In northern Europe, ancestors of Germanic speakers (including English speakers!) were afraid to call the big creatures they encountered by their name, _h₂ŕ̥tḱos_, “Destroyer”, because they were plentiful, and naming one might summon it. They called it the “Brown One”: _*bear*_. _h₂ŕ̥tḱos_ survives in many languages: in Latin _ursa_, in Welsh _Arthur_, in our name for the far north: _Arctic_, “land of the Destroyers”.

In the Bible, Moses at the burning bush asks God, “If I go to the Israelites and say to them, ‘The God of your ancestors has sent me to you,’ and they ask me, ‘What is his name?’ what do I tell them?” (Moses is trying to get out of going: he doesn’t want to be a prophet! moreover, he had fled Egypt as a fugitive after murdering an Egyptian official.) God’s answer, “*Ehyeh asher Ehyeh*”, “I AM WHO I AM”, is both profound and enigmatic: it is a Name to ponder, for it says much about its Owner, but it is also a Name elusive to the hearer: you cannot pin Him down or require anything of Him. Egyptian gods could be summoned or controlled using their names, but not I AM. 
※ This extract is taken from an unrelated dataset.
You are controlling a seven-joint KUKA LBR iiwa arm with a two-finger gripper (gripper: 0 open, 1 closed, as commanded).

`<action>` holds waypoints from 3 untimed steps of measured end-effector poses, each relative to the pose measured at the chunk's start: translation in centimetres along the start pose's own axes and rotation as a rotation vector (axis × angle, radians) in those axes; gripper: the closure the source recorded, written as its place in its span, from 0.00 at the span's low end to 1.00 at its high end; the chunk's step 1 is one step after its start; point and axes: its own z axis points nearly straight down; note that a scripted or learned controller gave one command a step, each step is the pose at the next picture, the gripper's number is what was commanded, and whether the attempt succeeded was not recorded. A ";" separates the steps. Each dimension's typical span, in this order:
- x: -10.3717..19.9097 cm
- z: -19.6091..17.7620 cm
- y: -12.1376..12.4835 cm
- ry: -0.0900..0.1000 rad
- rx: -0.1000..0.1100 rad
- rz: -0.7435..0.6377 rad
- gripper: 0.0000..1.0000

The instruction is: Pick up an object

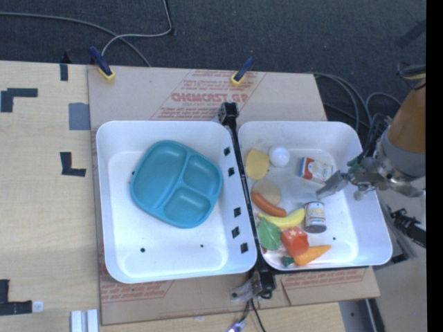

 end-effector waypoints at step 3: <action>12.7 2.0 0.9 0.001 -0.001 -0.002 1.00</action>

That’s probably where Tolkien got the idea.


----------



## Exma (Nov 10, 2015)

Alcuin...I am impressed with your insight. Would you say that all of what you have pointed out then lends credence to the theory that Tolkien's works were allegorical in nature?


----------



## JoyridingTilion (Dec 1, 2015)

Tolkien may have had some deeper reason for it, but I don't think Jordan, Rowling and the rest do it for any other reason than ominousness.


----------